*Try it*:
Repeat, exactly as written, the line containing "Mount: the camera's" and each line after it through the end of the data.

+ + + + + + +

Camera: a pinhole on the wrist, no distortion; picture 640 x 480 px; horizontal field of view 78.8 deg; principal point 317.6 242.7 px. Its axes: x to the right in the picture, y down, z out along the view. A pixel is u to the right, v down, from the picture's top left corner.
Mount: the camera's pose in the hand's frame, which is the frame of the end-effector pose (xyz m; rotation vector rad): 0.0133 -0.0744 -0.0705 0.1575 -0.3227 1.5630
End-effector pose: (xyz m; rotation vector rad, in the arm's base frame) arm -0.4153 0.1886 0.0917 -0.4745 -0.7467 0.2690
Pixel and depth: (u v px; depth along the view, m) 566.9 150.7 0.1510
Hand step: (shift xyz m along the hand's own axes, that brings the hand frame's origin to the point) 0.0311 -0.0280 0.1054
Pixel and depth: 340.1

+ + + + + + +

*Written answer*:
Mount: the camera's pose in the hand's frame, which is the frame of the end-effector pose (xyz m; rotation vector rad): 0.0133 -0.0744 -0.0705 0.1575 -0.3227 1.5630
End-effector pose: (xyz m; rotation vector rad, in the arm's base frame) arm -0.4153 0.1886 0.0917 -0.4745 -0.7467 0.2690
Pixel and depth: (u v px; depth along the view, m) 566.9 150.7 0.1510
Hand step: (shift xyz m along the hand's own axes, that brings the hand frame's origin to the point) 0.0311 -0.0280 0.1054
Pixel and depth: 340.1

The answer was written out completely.